Intro to Large Language Models (LLMs): concepts, tooling, and pitfalls
Sep 12, 2025•
aillmnlprag
• 0
Large Language Models (LLMs) are probability machines trained to predict the next token (piece of text) given context. With enough data and compute, they learn useful capabilities: reasoning, translation, extraction, code generation, and conversation.
Key concepts in 3 minutes
- Tokens: Models read/write tokens, not characters. Cost and limits are per token.
- Context window: Max number of tokens a model can consider at once. Long context helps, but retrieval is still essential.
- Embeddings: Fixed‑length vectors that represent text meaning. Used for search, clustering, and Retrieval‑Augmented Generation (RAG).
- RAG: Fetch relevant snippets from your data (via embeddings + vector DB) and provide them as context to the model.
- Fine‑tuning: Train the model on your examples to nudge behavior; best for narrow formats/style, not new knowledge.
- Function/tool calling: Let the model request tools (DB queries, APIs) and you execute them.
When to use LLMs
Great for:
- Natural language interfaces, summarization, structured extraction
- Drafting emails/docs, writing tests, code review assistants
- Search and Q&A over private data (with RAG)
Not ideal for:
- Exact arithmetic, hard real‑time constraints, or tasks with zero tolerance for hallucinations without guardrails.
Minimal building blocks
- Prompting: Give clear instructions, role, format, and examples.
- Retrieval: Embed your documents and retrieve top‑k relevant chunks.
- Guardrails: Validate output, enforce JSON schemas, check policies.
- Evaluation: Measure quality with golden tests and automated judges.
Prompting template (baseline)
System: You are a concise, truthful assistant. If unsure, say you don't know.
User: {question}
Context (non‑public):
{top_k_snippets}
Instructions:
- Cite sources by title.
- Return JSON with fields: answer, sources.
Retrieval pipeline (pseudocode)
from my_embeddings import embed
from my_llm import generate
def answer(query):
q_vec = embed(query)
docs = vector_store.similarity_search(q_vec, top_k=5)
prompt = TEMPLATE.format(question=query, top_k_snippets=format_docs(docs))
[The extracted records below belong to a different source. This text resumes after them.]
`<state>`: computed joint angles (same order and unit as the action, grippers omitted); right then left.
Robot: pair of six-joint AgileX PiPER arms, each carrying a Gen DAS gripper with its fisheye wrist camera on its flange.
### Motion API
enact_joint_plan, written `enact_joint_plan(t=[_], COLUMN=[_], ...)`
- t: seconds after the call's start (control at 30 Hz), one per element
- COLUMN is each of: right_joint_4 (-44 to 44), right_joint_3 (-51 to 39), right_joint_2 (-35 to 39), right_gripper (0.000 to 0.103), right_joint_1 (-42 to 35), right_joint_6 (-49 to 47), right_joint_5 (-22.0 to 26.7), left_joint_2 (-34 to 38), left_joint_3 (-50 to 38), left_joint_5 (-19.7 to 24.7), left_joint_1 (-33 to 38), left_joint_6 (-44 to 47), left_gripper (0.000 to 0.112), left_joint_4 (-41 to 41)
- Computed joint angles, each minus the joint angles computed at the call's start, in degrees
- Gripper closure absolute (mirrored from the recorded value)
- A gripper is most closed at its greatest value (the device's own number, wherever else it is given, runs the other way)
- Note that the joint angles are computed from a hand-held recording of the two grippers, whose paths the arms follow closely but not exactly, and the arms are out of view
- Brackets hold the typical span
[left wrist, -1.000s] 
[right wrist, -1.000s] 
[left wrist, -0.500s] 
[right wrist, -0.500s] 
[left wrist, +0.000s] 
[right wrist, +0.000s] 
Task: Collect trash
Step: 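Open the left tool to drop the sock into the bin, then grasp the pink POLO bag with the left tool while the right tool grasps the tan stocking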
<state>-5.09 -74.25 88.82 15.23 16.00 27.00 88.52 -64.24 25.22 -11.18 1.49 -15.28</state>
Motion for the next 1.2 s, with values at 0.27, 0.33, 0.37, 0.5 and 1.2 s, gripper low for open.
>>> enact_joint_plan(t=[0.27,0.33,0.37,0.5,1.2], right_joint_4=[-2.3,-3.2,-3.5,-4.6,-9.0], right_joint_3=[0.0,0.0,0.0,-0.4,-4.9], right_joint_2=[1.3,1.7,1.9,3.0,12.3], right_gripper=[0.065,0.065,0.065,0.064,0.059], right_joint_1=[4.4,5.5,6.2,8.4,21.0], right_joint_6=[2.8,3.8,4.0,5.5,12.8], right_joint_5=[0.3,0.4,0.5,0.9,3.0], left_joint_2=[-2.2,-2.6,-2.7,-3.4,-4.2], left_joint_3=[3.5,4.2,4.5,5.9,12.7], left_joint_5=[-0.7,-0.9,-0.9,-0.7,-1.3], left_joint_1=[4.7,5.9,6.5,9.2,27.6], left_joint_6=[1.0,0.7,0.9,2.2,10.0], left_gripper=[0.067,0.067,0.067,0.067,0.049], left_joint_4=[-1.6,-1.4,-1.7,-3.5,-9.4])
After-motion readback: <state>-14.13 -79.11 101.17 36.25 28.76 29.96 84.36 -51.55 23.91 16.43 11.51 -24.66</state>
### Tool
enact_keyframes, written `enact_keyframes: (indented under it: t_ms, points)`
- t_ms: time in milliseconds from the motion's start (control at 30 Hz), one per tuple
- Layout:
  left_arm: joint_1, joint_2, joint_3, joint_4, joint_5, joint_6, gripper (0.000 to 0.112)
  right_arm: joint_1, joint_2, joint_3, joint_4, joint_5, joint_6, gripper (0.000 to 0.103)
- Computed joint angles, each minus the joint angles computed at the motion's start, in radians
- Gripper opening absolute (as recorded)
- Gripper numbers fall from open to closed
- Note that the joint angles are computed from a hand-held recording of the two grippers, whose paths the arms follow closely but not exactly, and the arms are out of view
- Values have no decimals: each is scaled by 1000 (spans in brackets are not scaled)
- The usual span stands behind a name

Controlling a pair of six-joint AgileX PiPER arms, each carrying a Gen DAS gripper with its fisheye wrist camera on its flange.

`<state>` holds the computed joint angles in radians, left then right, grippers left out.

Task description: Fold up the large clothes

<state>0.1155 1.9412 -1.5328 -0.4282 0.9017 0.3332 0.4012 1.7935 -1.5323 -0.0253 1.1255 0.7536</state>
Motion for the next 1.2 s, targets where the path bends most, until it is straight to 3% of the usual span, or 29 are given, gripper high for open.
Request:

out = generate(prompt, response_format={"type": "json_object"})
return validate(out)
Choosing a model
- Start with a capable general model (GPT‑4o‑mini/4.1‑mini, Claude‑3.5 Sonnet, Llama‑3.1 70B). Use smaller models for low‑latency or edge.
- Consider latency, cost per 1K tokens, context length, and tool‑use quality.
Fine‑tuning vs RAG
- Use RAG when answers depend on your changing knowledge base.
- Use fine‑tuning for formatting/style or to reduce prompt complexity; keep training sets small but clean.
Output control
- Ask for structured output (JSON) and validate against a schema.
- Post‑process with deterministic code; never blindly trust free‑text.
Hallucinations and safety
- Provide sufficient context; add citations and confidence.
- Add refusal rules (no medical/legal advice), profanity filters, and PII scrubbing where needed.
Evaluation (don’t skip this)
- Create a test set of real prompts + expected outputs.
- Use metrics: accuracy/F1 for extraction, preference votes for generation, latency, and cost.
- Run evals on every change (like unit tests for prompts).
Cost & performance tips
- Chunking: 300–800 tokens per chunk with overlap works well for RAG.
- Caching: Cache embeddings and successful completions.
- Streaming: Stream tokens to improve UX.
- Batching: Batch embeddings and tool calls.
Quick start (generic HTTP call)
curl https://api.llm.example/v1/chat/completions \
-H "Authorization: Bearer $API_KEY" \
-H "Content-Type: application/json" \
-d '{
"model": "my-llm",
"messages": [
{"role":"system","content":"You are concise and truthful."},
{"role":"user","content":"Give me 3 bullet points on vector search."}
],
"temperature": 0.2
}'
Checklist for production LLM features
- Clear prompts with examples and strict output schemas
- Retrieval with high‑quality embeddings and chunking
- JSON validation + fallbacks + retries
- Telemetry (prompt, latency, tokens, cost, outcomes)
- Evals and canary rollouts before enabling for all users
- Red‑team tests and safety filters
LLMs are powerful generalists. Pair them with retrieval, guardrails, and rigorous evaluation, and you can ship reliable, delightful features.